Who should negotiate the offer-- The employer or the recruiting firm? | Connexis Search Group

Who should negotiate the offer– The employer or the recruiting firm?

  • Who should negotiate the offer– The employer or the recruiting firm?
  • You have worked hard to find the perfect candidate and now it is time to make the offer.   The offer stage is sensitive since the candidate ties their self-esteem to the offer. On the other hand, the hiring manager is concerned with internal equity and operating costs.
  • The most proven process is to allow the recruiting firm to verbally present the offer, then, once the candidate agrees to the terms the company sends the written offer (with a 48-hour expiration). This makes for a smooth process and is much less work for the client, since they are preparing the offer once, and not multiple times.
  • Advantages of letting the recruiting firm verbally present your offer.
  • Increases the chances of securing the candidate!
  • If you are working with a well-trained, professional recruiter, then your chances of securing the candidate are drastically improved.  An exceptional recruiter will make sure both the candidate and the employer receive what they need, resulting in a win-win outcome. If you do not trust your recruiter to assist you with the negotiations, then you should find another recruiter.

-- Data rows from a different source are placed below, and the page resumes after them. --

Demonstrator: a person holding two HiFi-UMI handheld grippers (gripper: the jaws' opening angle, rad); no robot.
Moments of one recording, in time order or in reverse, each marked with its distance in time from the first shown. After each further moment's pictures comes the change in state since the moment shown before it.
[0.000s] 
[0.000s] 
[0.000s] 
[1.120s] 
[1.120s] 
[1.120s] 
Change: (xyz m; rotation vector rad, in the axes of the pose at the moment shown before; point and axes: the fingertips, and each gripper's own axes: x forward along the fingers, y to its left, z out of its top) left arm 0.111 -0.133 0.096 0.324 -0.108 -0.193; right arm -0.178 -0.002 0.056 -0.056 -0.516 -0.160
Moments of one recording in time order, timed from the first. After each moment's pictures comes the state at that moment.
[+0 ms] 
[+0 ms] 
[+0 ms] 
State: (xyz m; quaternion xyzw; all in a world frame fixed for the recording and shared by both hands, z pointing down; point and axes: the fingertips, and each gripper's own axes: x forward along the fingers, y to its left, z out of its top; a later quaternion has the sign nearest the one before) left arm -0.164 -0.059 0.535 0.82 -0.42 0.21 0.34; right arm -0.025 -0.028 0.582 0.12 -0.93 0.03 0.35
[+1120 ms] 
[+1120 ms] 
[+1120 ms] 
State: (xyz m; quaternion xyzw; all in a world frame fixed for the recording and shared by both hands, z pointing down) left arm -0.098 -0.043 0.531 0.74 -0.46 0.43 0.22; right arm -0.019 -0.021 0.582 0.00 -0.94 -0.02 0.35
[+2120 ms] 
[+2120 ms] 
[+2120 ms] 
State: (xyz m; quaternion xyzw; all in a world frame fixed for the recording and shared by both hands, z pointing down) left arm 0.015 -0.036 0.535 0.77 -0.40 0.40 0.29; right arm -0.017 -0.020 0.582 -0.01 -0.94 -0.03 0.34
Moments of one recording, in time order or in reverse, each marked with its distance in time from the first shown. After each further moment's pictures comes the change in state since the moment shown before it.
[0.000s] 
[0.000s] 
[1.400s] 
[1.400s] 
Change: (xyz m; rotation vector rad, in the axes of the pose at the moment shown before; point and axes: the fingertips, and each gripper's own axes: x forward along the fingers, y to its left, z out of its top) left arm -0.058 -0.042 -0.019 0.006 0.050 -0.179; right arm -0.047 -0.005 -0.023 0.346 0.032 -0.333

  • Prevents candidates from having hard feelings toward future employer
  • When the recruiting firm serves as the mediator, there is less chance that the candidate feels like their future employer was unfair during the negotiations.  We all know that negotiations have the potential for one of the parties to feel like they lost.
  • Keeps the candidate’s compensation requirements realistic
  • The recruiter has spoken to the candidate more than anyone else involved in the process at this point. This allows them to better understand what is motivating the candidate to change companies.  Most of the time, money is not the reason a candidate is seeking to make a change. If the recruiter is diligent, then they will know the candidate’s reason for making a job change and can keep the candidate realistic with their compensation requirements by reminding them of their real reasons for making a change.   
  • Prevent salary creep
  • Once a candidate realizes that they are your number one choice, they tend to  become overconfident. This usually causes them to start asking for a higher base than originally requested. Since the recruiter has gathered compensation information during their first call and gained agreement on their walkaway numbers, they can remind the candidate of those commitments.  Most employers are not trained on how to obtain this information, putting them at a drastic disadvantage during negotiations.
  • The Offer Process
    1. The recruiter and employer should establish compensation ranges prior to starting the search. (In some cases, the employer will not know what the salary should be and will rely on the recruiter to help determine appropriate compensation.) Candidates should NEVER be told what the range is since all they hear is the highest number. If you tell a candidate the base is between $120,000 and $140,000, be prepared to offer $140,000!
    2. The recruiter is responsible for obtaining the candidate’s compensation early in the process (first conversation) and the amount they are seeking to make a change should also be determined. Candidates are more reasonable and forthright early in the recruiting process. Ask the candidate what their W2 was last year.  Make sure you obtain detailed information such as base, bonus and commission.  If you wait to the end of the process to start asking compensation questions, the candidate may be harder to pin down. 
    3. Once a candidate becomes viable, the recruiter should reveal to the employer the compensation numbers obtained from the candidate. The employer should rely on the recruiters input to determine an acceptable offer.  The recruiter will know what the candidate will accept or reject.  
I realize that some recruiters are unethical and will try to increase their fee by trying to negotiate a higher base salary for their candidate.  There are two ways to avoid this.  One is to have a flat fee. The other is to only work with reputable recruiters.